*WHAT NEEDS TO BE DONE*.
Could the listing be repeated exactly, with every picture dropped?

*DATA SEGMENT*.
Start of Block
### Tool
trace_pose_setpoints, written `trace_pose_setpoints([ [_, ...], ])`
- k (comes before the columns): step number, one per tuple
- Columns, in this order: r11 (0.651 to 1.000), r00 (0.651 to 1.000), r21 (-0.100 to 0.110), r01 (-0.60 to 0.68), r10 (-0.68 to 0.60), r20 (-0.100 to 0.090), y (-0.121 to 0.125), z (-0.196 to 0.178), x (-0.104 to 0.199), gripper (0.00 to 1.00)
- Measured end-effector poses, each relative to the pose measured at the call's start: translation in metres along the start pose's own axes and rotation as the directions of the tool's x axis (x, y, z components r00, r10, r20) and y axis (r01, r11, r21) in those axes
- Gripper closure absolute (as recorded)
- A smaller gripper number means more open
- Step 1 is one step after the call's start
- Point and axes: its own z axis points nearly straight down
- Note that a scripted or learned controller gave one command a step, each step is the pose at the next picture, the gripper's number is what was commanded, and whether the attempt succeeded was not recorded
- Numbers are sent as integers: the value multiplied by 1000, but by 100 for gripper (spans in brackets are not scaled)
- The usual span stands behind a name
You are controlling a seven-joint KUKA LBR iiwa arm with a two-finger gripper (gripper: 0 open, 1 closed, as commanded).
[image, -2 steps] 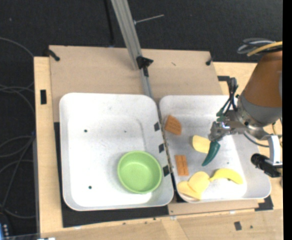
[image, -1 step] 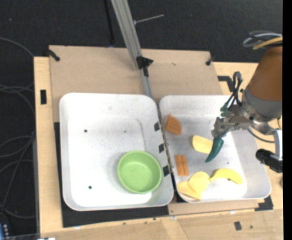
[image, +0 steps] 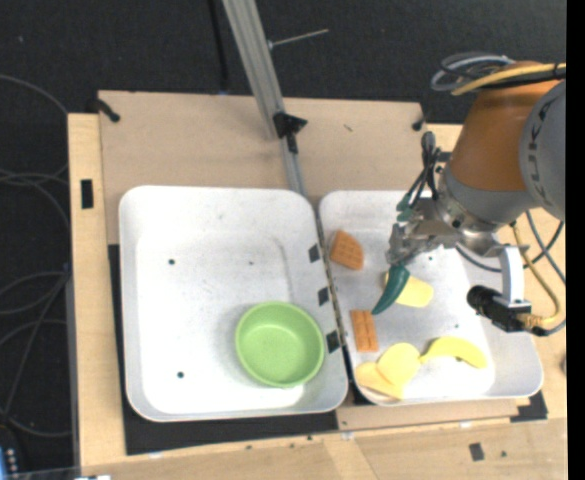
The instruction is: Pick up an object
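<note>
My gripper point(image: 402, 258) hangs over the middle of the right bin point(image: 512, 373), below the grey and orange arm. A curved dark green object point(image: 393, 288), shaped like a small pepper, has its upper end between the fingertips and its tip pointing down-left. The gripper is shut on it. A pale yellow piece point(image: 417, 294) lies right beside the green object. Other items in this bin are an orange block point(image: 347, 251), a second orange block point(image: 363, 330), a yellow banana-like piece point(image: 457, 351) and a yellow lump point(image: 392, 368).
The left bin point(image: 172, 238) holds a light green bowl point(image: 279, 343) near its front right corner. A slanted metal pole point(image: 262, 68) rises behind the bins. A black fitting with cables point(image: 502, 308) sticks out from the arm over the right bin's right side.
</note>
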Motion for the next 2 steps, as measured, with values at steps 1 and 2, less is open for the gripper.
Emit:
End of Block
*ANSWER*.
### Tool
trace_pose_setpoints, written `trace_pose_setpoints([ [_, ...], ])`
- k (comes before the columns): step number, one per tuple
- Columns, in this order: r11 (0.651 to 1.000), r00 (0.651 to 1.000), r21 (-0.100 to 0.110), r01 (-0.60 to 0.68), r10 (-0.68 to 0.60), r20 (-0.100 to 0.090), y (-0.121 to 0.125), z (-0.196 to 0.178), x (-0.104 to 0.199), gripper (0.00 to 1.00)
- Measured end-effector poses, each relative to the pose measured at the call's start: translation in metres along the start pose's own axes and rotation as the directions of the tool's x axis (x, y, z components r00, r10, r20) and y axis (r01, r11, r21) in those axes
- Gripper closure absolute (as recorded)
- A smaller gripper number means more open
- Step 1 is one step after the call's start
- Point and axes: its own z axis points nearly straight down
- Note that a scripted or learned controller gave one command a step, each step is the pose at the next picture, the gripper's number is what was commanded, and whether the attempt succeeded was not recorded
- Numbers are sent as integers: the value multiplied by 1000, but by 100 for gripper (spans in brackets are not scaled)
- The usual span stands behind a name
You are controlling a seven-joint KUKA LBR iiwa arm with a two-finger gripper (gripper: 0 open, 1 closed, as commanded).
[image, -2 steps] 
[image, -1 step] 
[image, +0 steps] 
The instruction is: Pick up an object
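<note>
My gripper point(image: 402, 258) hangs over the middle of the right bin point(image: 512, 373), below the grey and orange arm. A curved dark green object point(image: 393, 288), shaped like a small pepper, has its upper end between the fingertips and its tip pointing down-left. The gripper is shut on it. A pale yellow piece point(image: 417, 294) lies right beside the green object. Other items in this bin are an orange block point(image: 347, 251), a second orange block point(image: 363, 330), a yellow banana-like piece point(image: 457, 351) and a yellow lump point(image: 392, 368).
The left bin point(image: 172, 238) holds a light green bowl point(image: 279, 343) near its front right corner. A slanted metal pole point(image: 262, 68) rises behind the bins. A black fitting with cables point(image: 502, 308) sticks out from the arm over the right bin's right side.
</note>
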Motion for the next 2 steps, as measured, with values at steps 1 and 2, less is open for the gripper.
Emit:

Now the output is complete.